Sharing interactive dashboards with ipywidgets & ReviewNB

4 minute read

If you’ve created interactions in your Jupyter Notebook, you might have heard about IPython widgets. In this post, we talk about how you can create interactive dashboards with ipywidgets and how to share those with your team.

What are ipywidgets?

In short, ipywidgets are Interactive HTML widgets inside Jupyter notebooks.

These allow us to create interaction in our notebooks often with just a few lines of code. These widgets are particularly handy in data exploration and analysis. Widgets help you convert your Jupyter Notebooks into an interactive dashboard instead of plain static documents.

Widgets can make your notebooks look more lively and fun. To put it simply, widgets are elements like buttons, drop-down lists, sliders, etc. With widgets, you can manipulate the output according to the selected parameters e.g. filter rows based on a criteria.

Installing ipywidgets

You can easily install the latest version of ipywidgets with pip or conda.

If you have the latest version of Jupyter Notebook, installing ipywidgets will also automatically configure your Jupyter to use widgets. This happens with the help of the widgetsnbextension package. This package configures the Notebook to display and use widgets.

If you have an older version of Jupyter Notebook , then you might have to manually enable the ipywidgets notebook extension as shown below -

jupyter nbextension enable --py widgetsnbextension

Your first Widget

Here is a very simple example of a widget. You can create a slider interaction with just these two lines of code.

Interacting with Widgets

The widget.IntSlider() function only displays the slider. Let’s see how we can interact with it. The interact function present in the ipywidgets helps us interact with our widget. This function creates a user interface using which we can explore and interact with our data.

ipywidgets.interact() automatically generates UI controls for function arguments. It calls the registered function (f() in the following example) with the new argument (x below) whenever we manipulate the controls interactively -

Widgets Events

When you manipulate a widget, a message is returned from the interaction. The message from the window system is called a widget event. Usually, when this message is received by the widget program, an action is performed. Examples of actions could be opening a file, creating a graph, etc.

Here’s an example of the button widget. When the button is clicked, the on_button_clicked method is executed as it’s registered via the on_click event.

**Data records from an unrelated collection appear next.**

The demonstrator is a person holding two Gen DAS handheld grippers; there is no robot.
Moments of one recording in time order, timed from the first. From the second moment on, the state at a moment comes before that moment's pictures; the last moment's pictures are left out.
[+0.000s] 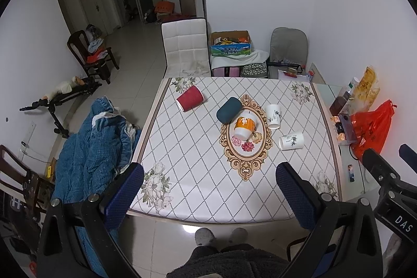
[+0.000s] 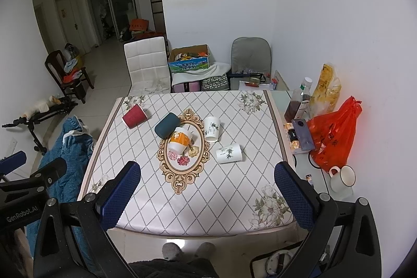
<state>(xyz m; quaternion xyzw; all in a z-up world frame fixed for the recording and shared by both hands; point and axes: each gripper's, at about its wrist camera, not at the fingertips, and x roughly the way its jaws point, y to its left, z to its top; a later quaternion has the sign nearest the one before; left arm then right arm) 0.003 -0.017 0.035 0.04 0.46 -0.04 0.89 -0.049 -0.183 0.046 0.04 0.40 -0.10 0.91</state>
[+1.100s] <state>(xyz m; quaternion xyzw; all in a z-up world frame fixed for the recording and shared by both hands) 0.130 -0.032 -0.146 0.09 0.59 0.01 0.80 0.098 -0.219 -0.187 0.11 0.58 -0.08 0.80</state>
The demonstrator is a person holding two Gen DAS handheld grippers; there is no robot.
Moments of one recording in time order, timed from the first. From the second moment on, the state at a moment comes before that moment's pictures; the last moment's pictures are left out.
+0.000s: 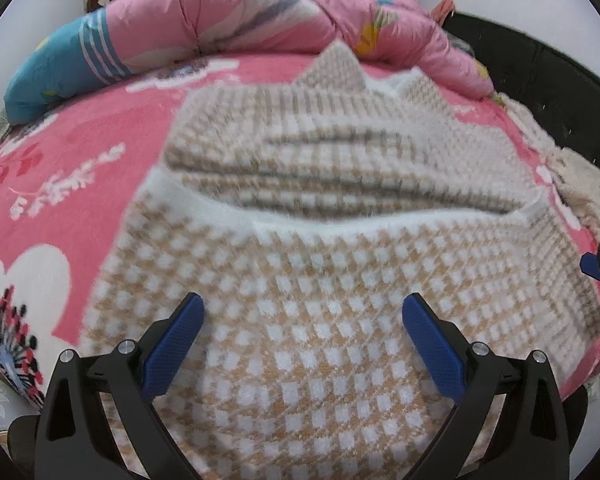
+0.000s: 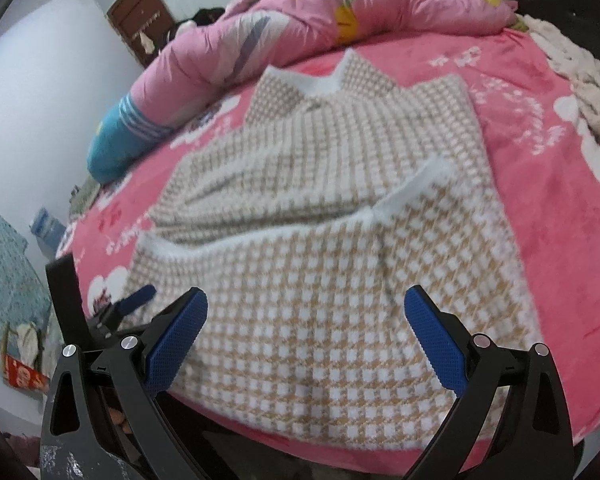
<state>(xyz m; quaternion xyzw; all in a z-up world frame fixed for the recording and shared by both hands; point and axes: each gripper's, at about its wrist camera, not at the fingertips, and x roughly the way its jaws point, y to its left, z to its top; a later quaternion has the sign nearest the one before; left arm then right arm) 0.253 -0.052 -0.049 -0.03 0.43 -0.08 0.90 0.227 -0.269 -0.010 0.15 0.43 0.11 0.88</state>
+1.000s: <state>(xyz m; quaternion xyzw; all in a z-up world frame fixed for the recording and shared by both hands) 0.548 -0.074 0.039 -0.06 0.41 -0.16 0.89 0.528 -0.303 0.035 0.10 0.44 0.12 0.88</state>
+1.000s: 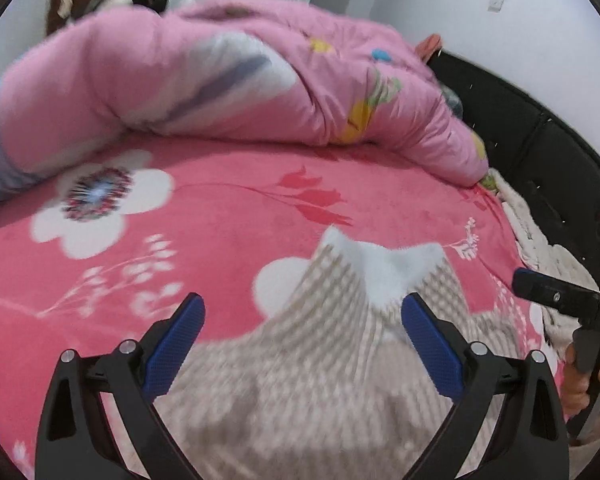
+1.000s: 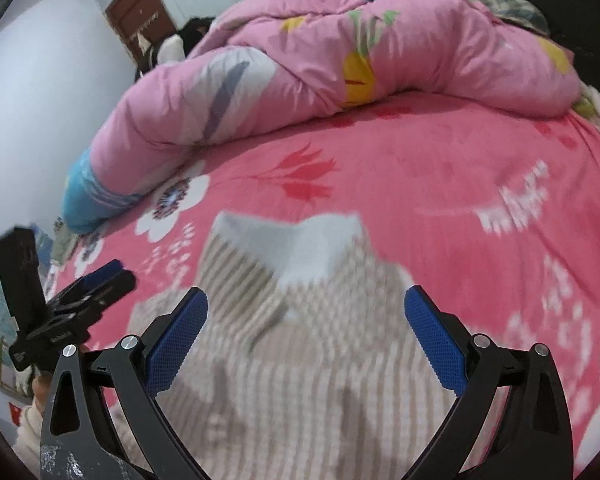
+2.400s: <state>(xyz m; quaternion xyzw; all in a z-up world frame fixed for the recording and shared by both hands) 0.395 -0.093 -0.002 0.07 0.40 -0.26 0.88 0.437 -0.236 -0.004 0.04 0.49 0.25 0.83</state>
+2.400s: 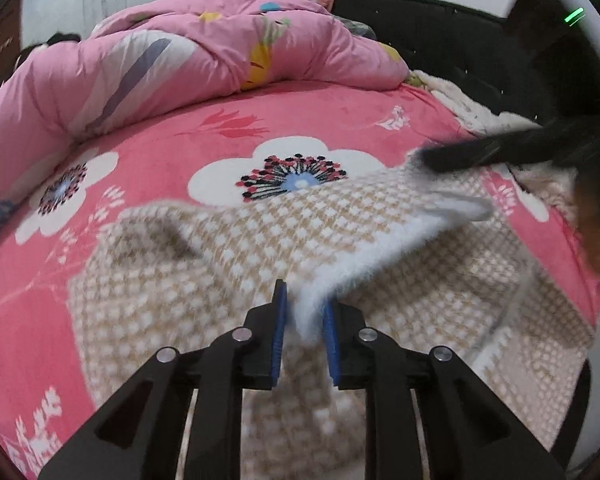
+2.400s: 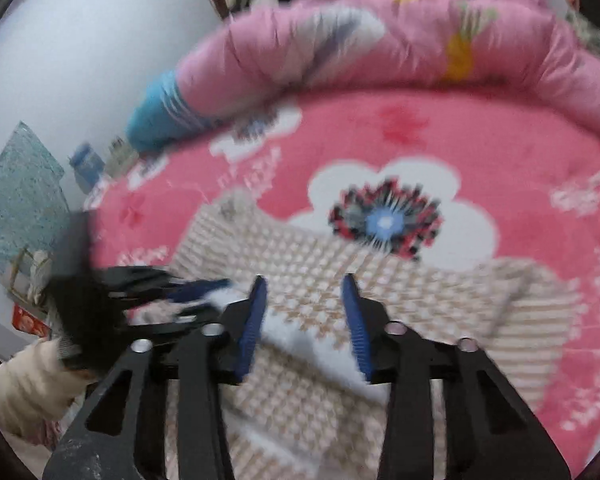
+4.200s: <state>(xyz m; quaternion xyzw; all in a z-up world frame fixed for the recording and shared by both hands) 0.485 -0.105 -0.032 0.05 0.50 -0.24 0.83 0.431 -0.258 -0.056 -0.07 0.50 0.18 0.85</state>
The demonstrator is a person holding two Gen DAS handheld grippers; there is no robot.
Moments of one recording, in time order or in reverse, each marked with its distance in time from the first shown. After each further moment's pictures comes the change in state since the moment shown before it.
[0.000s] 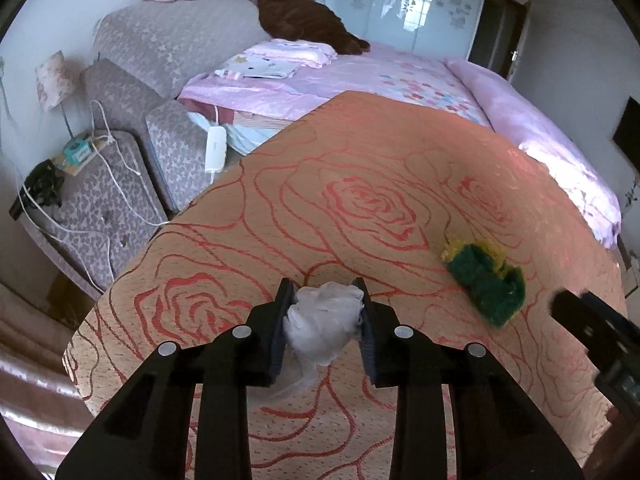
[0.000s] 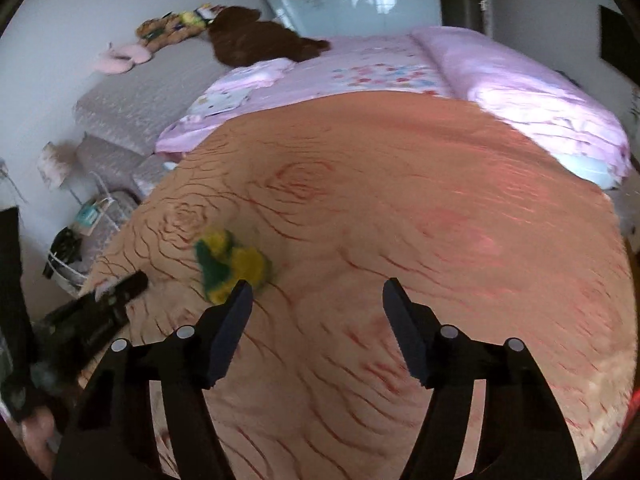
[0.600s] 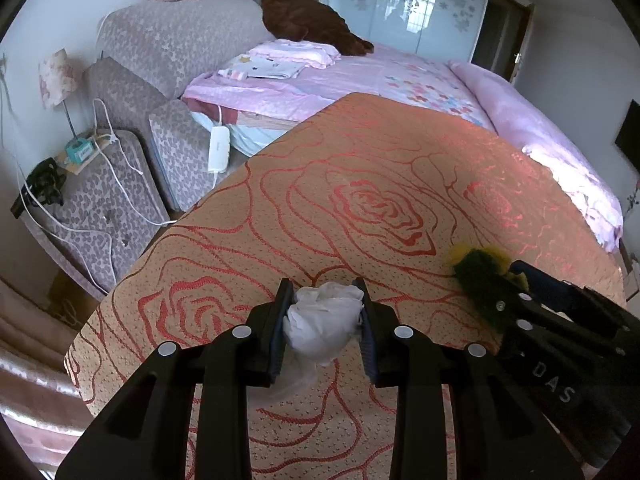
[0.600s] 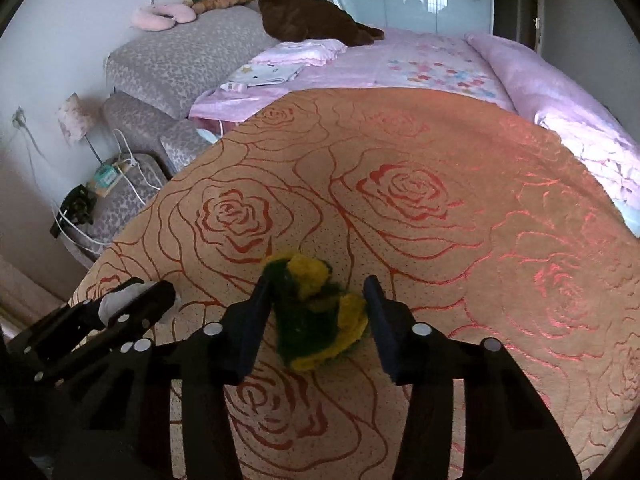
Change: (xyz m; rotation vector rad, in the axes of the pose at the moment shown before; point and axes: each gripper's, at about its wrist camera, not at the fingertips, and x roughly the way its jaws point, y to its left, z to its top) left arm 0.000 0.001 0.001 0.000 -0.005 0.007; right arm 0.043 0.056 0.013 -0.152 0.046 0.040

Note that the button clicks are stateless. The message is sent from the front end to the back end once the button is pressed. You can use the output widget to print the message. Here’s how it looks -

Widget Examples

Dataframe filtering with ipywidgets

Let’s look at a little more complex interaction. First, create a dataframe with your choice of data. Here I’m using medium article statistics data. With just a slider and drop-down widget, you can easily play around with your dataframe as shown below.

Example

Check out the demo here

Column correlation with ipywidgets

Let’s have look at more examples of widgets to analyze and explore data. This widget can help you find correlations between columns. The corr function computes the pairwise correlation of columns, excluding the NA/null values. Note that correlation of a variable with itself is 1.

Check out the demo here

Scatterplot with ipywidgets & plotly

Now let’s see how you can create interactive plots using ipywidgets & Plotly. Here I have called the plot with iplot function which automatically generates an interactive version of the plot inside the Notebook. Here I have used selection widget. A list can be passed as values to the selection widget. You can specify the enum of the selectable options by passing a list. The options can be either (label, value) pairs, or simply values for which the labels are derived by calling str).

Check out the demo here

Heatmaps with ipywidgets & plotly

Here is another powerful example to create heatmap and explore your data. A heatmap is slightly more interesting way to represent data. Data values are represented as colors in heatmap. Heatmap uses color in order to represent a value. This is a great tool to assist when you have a large volume of data.

Check out the demo here

Sharing interactive dashboards with your team using ReviewNB

ReviewNB is a remarkable tool to help your team collaborate on Jupyter notebooks.

Notebooks are flexible and effective with data analysis. With the power of widgets, you can easily share your work with your team. Traditionally, notebooks were not that good when it came to version control & collaboration. But ReviewNB helps overcome these shortcomings. Here’s what it can do -

Rich Diff

You can review and verify diffs side-by-side easily. GitHub diffs are not very visually appealing but with ReviewNB you can check out diffs in a more human-readable format.

Cell comments

You can initiate discussions on any notebook cell within ReviewNB. This helps avoid any confusion while discussing with your teammates. You don’t have to keep track of which comment corresponds to which cell. ReviewNB allows you to do that with this sleek feature.

Resolving open threads and conversations

Once you have addressed the changes, you can resolve conversations to keep the discussion organized.

Summary

We learnt how to use ipywidgets to create complex interactions in Jupyter notebooks. We saw how ReviewNB can help us share these interactive notebook dashboards with the team & receive their feedback. I hope you you found it helpful. Happy Hacking!